▶ **Problem statement**
Only these lines of the data below are wanted: the one with "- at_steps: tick", the one with "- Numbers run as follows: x", and any lines between them, each repeated exactly.

▶ **Source information**
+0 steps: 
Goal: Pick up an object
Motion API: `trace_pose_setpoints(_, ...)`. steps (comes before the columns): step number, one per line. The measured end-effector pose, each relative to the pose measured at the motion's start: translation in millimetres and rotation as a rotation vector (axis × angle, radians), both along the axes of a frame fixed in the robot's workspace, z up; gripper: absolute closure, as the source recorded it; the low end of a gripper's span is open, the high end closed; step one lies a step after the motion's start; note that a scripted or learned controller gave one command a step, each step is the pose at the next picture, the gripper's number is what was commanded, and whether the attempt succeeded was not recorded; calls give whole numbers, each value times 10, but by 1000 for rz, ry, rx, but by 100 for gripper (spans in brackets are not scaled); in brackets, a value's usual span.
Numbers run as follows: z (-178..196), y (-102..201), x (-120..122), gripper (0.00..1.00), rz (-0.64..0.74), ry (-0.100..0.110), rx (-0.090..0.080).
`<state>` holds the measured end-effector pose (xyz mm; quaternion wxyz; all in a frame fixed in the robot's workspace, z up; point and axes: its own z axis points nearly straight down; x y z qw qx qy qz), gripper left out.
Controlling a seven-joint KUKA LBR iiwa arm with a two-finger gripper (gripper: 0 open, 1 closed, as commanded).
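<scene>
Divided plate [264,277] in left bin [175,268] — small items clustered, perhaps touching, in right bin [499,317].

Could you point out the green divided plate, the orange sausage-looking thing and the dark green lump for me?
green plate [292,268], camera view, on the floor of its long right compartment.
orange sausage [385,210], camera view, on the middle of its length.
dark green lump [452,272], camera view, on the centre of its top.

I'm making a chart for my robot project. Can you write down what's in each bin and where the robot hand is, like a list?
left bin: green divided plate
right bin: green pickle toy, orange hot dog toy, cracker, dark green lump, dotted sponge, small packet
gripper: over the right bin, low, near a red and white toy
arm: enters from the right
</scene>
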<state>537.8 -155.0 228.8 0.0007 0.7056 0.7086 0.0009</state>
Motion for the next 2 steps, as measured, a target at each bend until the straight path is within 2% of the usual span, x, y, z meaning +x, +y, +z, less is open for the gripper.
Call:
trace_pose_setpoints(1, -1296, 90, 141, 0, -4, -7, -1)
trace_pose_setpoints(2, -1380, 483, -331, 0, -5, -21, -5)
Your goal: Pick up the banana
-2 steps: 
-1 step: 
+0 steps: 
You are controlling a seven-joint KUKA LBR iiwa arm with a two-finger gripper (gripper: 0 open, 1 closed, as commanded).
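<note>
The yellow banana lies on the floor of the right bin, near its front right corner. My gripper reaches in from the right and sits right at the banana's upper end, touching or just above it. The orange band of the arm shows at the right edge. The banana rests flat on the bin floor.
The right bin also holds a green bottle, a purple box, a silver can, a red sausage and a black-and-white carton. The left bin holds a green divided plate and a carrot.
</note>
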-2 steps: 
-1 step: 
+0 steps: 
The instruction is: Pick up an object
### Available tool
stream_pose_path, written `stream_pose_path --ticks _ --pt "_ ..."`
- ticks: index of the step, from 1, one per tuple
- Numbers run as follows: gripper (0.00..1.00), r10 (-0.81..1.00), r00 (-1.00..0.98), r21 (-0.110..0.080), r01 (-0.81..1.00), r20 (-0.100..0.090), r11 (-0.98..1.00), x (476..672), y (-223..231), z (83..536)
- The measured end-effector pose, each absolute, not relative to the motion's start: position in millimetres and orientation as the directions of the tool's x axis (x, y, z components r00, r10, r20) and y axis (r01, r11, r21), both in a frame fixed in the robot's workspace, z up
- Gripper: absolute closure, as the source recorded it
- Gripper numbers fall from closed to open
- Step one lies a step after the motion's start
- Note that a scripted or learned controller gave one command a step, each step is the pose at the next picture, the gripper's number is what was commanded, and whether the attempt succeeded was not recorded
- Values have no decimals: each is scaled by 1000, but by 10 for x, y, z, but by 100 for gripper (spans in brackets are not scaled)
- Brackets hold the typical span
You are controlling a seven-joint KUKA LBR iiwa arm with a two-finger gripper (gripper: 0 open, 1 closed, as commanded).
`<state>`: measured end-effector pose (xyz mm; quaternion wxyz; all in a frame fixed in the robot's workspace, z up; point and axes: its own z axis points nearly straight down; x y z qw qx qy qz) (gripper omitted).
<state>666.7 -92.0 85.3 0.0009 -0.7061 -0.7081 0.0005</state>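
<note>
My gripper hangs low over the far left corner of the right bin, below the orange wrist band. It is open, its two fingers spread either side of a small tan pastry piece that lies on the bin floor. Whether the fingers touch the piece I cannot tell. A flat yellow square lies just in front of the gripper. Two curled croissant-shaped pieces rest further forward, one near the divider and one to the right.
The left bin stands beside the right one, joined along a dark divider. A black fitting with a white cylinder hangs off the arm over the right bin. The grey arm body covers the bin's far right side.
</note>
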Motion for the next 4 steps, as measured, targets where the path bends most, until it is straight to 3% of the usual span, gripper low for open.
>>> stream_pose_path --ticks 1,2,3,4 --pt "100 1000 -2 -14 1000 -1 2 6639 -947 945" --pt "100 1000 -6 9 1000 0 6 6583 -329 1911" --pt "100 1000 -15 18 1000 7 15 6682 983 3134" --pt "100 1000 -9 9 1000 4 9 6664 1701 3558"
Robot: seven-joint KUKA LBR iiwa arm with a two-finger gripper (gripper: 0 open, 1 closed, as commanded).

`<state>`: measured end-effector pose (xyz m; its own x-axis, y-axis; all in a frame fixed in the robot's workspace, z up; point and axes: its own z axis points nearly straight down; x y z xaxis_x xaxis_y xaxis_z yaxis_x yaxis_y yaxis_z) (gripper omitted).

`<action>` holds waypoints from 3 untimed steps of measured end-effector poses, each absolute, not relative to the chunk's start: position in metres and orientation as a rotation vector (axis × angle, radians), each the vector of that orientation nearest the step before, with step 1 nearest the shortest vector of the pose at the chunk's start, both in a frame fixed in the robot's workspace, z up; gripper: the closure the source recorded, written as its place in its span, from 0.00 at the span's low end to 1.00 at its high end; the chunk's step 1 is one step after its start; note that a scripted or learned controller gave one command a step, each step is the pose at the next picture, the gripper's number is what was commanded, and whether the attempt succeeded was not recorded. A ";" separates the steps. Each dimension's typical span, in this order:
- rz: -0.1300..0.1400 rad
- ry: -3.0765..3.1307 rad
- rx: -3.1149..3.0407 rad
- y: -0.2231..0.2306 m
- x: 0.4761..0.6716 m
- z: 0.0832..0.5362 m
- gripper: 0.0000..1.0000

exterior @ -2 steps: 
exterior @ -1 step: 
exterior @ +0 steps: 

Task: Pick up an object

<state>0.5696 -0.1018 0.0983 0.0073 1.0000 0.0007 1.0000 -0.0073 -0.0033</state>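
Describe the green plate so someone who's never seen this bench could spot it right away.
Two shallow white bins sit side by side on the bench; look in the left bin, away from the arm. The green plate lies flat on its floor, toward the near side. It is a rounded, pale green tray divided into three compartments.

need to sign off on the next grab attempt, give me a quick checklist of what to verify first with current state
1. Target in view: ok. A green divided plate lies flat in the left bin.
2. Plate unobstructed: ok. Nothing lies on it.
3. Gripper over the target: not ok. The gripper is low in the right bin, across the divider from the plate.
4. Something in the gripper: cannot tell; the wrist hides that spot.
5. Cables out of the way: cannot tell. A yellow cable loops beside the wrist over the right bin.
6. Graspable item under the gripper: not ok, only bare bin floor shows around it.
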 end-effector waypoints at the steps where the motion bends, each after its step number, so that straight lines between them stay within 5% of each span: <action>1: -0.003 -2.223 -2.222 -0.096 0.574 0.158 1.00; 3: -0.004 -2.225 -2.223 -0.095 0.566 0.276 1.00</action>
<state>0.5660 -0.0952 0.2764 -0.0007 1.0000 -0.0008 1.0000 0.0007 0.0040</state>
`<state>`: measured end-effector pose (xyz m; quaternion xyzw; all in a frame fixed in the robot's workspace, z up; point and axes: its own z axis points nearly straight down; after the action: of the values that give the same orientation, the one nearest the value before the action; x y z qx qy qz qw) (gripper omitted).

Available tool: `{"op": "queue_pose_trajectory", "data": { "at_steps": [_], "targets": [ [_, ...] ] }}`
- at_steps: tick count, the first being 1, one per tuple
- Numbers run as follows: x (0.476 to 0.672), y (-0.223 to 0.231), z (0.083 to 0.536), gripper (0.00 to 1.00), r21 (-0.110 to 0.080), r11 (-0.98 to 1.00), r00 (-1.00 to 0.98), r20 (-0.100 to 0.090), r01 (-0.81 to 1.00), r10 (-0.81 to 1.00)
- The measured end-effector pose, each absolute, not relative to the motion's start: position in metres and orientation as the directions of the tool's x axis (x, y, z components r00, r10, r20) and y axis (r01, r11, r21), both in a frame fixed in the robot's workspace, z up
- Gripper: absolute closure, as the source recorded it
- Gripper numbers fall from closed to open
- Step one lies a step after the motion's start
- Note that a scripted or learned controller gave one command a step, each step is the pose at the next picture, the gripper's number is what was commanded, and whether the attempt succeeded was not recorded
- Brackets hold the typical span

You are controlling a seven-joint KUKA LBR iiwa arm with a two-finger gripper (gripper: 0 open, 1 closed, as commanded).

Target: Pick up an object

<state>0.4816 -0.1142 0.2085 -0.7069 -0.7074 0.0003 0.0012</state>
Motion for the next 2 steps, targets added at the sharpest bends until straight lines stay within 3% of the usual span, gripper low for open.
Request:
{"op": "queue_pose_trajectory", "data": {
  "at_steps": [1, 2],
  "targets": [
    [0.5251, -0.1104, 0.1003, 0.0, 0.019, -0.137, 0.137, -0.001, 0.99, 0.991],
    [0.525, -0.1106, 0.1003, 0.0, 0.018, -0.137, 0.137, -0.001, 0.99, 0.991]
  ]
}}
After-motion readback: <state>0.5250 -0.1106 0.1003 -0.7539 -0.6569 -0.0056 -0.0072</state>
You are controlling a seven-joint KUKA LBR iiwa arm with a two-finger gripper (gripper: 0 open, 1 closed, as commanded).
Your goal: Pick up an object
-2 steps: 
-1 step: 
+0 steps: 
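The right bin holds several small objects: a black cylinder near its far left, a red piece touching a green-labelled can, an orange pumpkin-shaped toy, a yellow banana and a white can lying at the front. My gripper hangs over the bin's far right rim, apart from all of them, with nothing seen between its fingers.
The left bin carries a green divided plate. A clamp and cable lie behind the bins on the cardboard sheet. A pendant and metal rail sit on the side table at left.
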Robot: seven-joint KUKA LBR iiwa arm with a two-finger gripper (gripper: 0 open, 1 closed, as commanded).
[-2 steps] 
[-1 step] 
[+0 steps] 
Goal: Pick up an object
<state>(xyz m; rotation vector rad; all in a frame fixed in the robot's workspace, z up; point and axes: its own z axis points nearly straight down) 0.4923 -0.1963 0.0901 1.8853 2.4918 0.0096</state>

▶ **Exercise result**
- at_steps: tick count, the first being 1, one per tuple
- Numbers run as follows: x (0.476 to 0.672), y (-0.223 to 0.231), z (0.083 to 0.536), gripper (0.00 to 1.00), r21 (-0.110 to 0.080), r11 (-0.98 to 1.00), r00 (-1.00 to 0.98), r20 (-0.100 to 0.090), r01 (-0.81 to 1.00), r10 (-0.81 to 1.00)

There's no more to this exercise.